■ **WHAT THE TASK ASKS**
I would like you to print all the records below exactly as they are.

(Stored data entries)
......
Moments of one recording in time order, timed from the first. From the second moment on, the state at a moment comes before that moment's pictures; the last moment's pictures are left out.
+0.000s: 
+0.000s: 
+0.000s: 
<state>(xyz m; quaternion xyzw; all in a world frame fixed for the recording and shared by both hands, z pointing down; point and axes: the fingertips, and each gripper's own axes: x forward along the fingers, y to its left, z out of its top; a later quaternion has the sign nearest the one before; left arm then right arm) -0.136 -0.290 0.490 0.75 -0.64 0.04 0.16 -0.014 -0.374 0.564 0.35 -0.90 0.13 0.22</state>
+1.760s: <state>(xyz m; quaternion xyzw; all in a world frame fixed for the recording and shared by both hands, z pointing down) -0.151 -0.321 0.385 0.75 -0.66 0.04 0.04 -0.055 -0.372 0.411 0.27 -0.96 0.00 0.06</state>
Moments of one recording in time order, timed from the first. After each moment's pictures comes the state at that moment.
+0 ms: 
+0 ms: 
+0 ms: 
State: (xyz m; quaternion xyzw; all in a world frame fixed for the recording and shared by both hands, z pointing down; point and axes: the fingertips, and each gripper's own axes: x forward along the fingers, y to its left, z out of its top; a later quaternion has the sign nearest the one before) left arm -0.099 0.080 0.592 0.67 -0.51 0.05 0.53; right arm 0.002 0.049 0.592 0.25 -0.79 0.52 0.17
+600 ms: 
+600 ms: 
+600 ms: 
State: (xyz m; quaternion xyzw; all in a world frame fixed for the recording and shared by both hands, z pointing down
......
■ **EXERCISE OUTPUT**
Moments of one recording in time order, timed from the first. From the second moment on, the state at a moment comes before that moment's pictures; the last moment's pictures are left out.
+0.000s: 
+0.000s: 
+0.000s: 
<state>(xyz m; quaternion xyzw; all in a world frame fixed for the recording and shared by both hands, z pointing down; point and axes: the fingertips, and each gripper's own axes: x forward along the fingers, y to its left, z out of its top; a later quaternion has the sign nearest the one before; left arm then right arm) -0.136 -0.290 0.490 0.75 -0.64 0.04 0.16 -0.014 -0.374 0.564 0.35 -0.90 0.13 0.22</state>
+1.760s: <state>(xyz m; quaternion xyzw; all in a world frame fixed for the recording and shared by both hands, z pointing down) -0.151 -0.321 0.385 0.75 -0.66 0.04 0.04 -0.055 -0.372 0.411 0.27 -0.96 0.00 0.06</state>
Moments of one recording in time order, timed from the first. After each moment's pictures comes the state at that moment.
+0 ms: 
+0 ms: 
+0 ms: 
State: (xyz m; quaternion xyzw; all in a world frame fixed for the recording and shared by both hands, z pointing down; point and axes: the fingertips, and each gripper's own axes: x forward along the fingers, y to its left, z out of its top; a later quaternion has the sign nearest the one before) left arm -0.099 0.080 0.592 0.67 -0.51 0.05 0.53; right arm 0.002 0.049 0.592 0.25 -0.79 0.52 0.17
+600 ms: 
+600 ms: 
+600 ms: 
State: (xyz m; quaternion xyzw; all in a world frame fixed for the recording and shared by both hands, z pointing down

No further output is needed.